Epstein A M, McNeil B J
Am J Med. 1986 May;80(5):865-70. doi: 10.1016/0002-9343(86)90630-3.
Understanding the reasons physicians order diagnostic tests may be useful in designing strategies to promote cost-effective practice and helpful in developing appropriate endpoints for evaluations of new diagnostic technologies. Testing by 27 private office physicians for 324 hypertensive patients was examined and the doctors were surveyed for their beliefs about appropriate levels of use for common tests, how they compared with other doctors in frequency of use, and their reasons for ordering tests. Beliefs about appropriate levels of testing were correlated with actual use (0.45 to 0.63, Pearson). Usage also correlated with beliefs about relative ordering patterns. Annual testing charges incurred by physicians who believed they ordered tests "more frequently" than average were higher than those who believed they ordered tests "less frequently" than average ($122 +/- $46 versus $51 +/- $15, p less than 0.05). Reasons for ordering tests were (in order of importance): establishing a baseline, assessing prognosis, reassuring patients, and helping with treatment decisions. These results suggest that "high usage" physicians may know who they are; and therefore strategies of feedback to modify behavior should be designed to do more than educate physicians about their own utilization. Second, evaluations of technology must consider more than contributions to immediate treatment decisions.

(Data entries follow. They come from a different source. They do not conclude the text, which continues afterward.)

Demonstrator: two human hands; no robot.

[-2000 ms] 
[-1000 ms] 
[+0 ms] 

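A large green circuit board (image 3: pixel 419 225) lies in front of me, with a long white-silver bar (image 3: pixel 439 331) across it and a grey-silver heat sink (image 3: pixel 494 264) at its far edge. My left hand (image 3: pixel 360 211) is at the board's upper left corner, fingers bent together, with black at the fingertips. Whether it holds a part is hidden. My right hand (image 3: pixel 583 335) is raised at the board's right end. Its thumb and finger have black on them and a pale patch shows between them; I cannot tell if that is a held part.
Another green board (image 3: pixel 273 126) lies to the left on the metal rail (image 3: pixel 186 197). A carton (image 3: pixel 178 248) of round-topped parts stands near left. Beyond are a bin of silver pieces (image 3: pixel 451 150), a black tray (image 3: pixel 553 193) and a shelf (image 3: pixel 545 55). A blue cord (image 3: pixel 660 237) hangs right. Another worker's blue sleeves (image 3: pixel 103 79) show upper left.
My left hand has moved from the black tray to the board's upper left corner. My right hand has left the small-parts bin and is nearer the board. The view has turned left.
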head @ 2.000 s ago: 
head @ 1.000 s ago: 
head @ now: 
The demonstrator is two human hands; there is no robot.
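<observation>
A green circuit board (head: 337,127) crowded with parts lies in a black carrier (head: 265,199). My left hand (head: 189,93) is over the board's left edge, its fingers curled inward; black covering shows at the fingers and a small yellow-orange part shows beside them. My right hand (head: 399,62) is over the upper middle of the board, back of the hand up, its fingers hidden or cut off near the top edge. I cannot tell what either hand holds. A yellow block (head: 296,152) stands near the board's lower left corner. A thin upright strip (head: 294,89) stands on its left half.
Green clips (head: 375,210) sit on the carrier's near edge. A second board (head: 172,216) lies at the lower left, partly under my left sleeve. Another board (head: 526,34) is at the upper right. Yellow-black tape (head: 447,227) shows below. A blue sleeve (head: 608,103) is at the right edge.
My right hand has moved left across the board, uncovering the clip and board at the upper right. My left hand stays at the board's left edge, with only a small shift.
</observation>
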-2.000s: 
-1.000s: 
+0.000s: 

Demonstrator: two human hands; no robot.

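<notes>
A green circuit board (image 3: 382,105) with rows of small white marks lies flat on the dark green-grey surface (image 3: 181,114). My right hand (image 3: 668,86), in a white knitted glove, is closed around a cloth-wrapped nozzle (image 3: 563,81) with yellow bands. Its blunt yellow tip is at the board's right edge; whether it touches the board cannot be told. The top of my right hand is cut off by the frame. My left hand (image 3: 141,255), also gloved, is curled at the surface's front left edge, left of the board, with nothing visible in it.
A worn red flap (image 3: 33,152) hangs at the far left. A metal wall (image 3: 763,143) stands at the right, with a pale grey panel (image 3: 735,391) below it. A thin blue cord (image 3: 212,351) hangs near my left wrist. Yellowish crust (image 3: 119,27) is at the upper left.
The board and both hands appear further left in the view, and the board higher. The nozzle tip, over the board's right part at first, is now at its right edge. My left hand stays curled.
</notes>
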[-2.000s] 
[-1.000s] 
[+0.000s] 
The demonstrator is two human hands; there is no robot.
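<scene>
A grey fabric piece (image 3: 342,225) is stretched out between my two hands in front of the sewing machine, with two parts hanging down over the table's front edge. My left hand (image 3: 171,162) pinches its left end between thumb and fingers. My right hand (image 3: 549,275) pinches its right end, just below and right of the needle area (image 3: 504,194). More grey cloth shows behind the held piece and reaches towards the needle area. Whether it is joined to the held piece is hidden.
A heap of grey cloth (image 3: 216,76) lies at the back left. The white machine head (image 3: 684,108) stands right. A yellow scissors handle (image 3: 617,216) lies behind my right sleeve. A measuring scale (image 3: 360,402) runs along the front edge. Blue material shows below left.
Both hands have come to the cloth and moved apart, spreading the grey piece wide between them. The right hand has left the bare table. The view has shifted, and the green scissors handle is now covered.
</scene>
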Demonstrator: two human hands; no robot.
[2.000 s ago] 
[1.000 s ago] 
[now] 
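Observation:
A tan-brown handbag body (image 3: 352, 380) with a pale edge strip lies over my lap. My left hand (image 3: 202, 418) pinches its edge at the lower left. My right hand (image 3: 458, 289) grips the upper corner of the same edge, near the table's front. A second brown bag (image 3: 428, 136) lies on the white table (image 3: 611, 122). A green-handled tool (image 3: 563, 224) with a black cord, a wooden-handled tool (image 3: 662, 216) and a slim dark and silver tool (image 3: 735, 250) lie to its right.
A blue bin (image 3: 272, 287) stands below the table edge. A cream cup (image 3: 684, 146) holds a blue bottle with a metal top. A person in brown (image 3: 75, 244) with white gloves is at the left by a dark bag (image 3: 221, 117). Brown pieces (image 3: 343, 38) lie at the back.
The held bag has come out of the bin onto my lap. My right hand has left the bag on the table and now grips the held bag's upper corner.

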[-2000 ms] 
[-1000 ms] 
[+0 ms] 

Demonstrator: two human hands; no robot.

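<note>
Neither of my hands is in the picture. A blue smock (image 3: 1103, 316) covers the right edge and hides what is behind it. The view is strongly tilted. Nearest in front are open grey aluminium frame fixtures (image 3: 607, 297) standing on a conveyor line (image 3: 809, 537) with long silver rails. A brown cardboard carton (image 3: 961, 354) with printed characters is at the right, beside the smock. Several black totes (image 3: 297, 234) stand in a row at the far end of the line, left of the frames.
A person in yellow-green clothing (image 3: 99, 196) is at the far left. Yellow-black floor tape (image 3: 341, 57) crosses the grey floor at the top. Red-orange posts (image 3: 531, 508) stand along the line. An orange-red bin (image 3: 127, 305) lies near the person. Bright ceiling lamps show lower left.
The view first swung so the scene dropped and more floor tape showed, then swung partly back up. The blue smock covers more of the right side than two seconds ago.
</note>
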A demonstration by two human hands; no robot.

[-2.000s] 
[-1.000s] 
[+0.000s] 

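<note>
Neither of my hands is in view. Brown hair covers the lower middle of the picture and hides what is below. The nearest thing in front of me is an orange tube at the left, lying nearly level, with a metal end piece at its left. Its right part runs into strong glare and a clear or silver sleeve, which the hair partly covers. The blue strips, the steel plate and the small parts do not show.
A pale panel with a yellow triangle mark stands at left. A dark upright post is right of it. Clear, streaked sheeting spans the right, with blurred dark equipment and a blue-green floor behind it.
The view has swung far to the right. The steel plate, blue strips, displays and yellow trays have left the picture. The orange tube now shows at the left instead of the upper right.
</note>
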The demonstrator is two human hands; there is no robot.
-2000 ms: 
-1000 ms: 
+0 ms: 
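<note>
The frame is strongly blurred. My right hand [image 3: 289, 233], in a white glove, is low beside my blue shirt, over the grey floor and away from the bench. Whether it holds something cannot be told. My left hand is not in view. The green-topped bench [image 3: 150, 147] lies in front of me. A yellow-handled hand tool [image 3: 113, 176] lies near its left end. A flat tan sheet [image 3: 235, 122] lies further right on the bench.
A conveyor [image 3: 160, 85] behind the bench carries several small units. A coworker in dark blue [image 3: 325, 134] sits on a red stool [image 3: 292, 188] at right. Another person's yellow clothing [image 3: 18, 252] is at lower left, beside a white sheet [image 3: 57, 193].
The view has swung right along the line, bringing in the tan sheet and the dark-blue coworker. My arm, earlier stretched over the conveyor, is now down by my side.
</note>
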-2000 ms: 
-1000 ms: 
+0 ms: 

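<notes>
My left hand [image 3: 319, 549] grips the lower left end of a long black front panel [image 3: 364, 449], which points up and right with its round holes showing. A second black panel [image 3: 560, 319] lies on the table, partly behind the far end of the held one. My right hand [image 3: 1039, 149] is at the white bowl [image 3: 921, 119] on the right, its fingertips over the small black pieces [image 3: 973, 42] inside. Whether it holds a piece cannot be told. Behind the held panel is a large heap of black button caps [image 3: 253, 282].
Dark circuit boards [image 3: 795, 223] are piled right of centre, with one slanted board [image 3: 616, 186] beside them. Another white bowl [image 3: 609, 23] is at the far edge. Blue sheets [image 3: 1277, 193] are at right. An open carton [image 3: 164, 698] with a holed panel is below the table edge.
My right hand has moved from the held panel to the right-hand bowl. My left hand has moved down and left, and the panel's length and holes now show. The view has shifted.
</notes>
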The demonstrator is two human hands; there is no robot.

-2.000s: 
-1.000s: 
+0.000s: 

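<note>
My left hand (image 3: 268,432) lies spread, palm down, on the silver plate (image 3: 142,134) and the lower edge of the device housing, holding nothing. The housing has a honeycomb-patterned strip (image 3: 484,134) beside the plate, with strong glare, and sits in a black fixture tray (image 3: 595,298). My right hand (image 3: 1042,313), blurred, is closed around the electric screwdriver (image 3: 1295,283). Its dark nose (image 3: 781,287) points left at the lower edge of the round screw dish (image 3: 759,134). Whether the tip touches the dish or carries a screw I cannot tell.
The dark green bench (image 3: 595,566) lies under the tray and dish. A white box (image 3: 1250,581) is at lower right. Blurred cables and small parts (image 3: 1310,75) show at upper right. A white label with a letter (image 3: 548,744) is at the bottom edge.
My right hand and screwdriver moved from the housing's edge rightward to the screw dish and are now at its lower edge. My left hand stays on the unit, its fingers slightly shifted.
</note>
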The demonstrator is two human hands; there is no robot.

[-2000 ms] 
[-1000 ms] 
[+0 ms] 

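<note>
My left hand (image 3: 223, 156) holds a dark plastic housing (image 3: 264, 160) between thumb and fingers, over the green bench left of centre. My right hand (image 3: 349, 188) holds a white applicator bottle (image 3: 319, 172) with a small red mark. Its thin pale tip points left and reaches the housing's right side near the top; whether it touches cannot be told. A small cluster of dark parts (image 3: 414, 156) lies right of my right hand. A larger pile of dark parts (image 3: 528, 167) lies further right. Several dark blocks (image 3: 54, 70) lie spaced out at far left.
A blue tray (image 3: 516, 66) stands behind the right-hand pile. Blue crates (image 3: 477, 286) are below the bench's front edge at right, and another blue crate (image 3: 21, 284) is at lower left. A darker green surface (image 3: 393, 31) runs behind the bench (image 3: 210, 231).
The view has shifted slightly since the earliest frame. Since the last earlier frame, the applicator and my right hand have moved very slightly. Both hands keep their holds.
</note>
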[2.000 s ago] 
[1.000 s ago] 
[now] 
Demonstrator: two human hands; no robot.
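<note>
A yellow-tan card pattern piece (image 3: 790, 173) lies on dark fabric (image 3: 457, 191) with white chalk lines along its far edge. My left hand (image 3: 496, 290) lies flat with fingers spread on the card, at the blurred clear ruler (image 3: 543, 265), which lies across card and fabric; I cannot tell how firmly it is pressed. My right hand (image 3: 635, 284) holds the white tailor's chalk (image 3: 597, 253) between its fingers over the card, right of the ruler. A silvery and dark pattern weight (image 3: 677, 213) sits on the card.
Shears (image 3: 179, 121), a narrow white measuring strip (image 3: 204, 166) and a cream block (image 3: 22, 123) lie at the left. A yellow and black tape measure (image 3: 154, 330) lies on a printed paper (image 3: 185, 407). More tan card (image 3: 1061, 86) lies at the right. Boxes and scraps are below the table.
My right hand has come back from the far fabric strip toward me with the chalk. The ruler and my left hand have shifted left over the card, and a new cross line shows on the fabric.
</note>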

了解医生开具诊断测试的原因,可能有助于设计促进成本效益型医疗实践的策略,也有助于为评估新诊断技术制定合适的终点指标。研究了27位私人诊所医生对324名高血压患者进行的测试,并对医生进行了调查,了解他们对常见测试的适当使用水平的看法、他们与其他医生在使用频率上的比较情况以及他们开具测试的原因。对测试适当水平的看法与实际使用情况相关(Pearson相关系数为0.45至0.63)。使用情况也与对相对开具模式的看法相关。认为自己开具测试“比平均水平更频繁”的医生的年度测试费用高于那些认为自己开具测试“比平均水平更不频繁”的医生(122±46美元对51±15美元,p<0.05)。开具测试的原因依次为:建立基线、评估预后、安抚患者以及辅助治疗决策。这些结果表明,“高使用量”的医生可能知道自己的情况;因此,旨在改变行为的反馈策略不应仅仅是让医生了解自己的使用情况。其次,对技术的评估必须考虑的不仅仅是对即时治疗决策的贡献。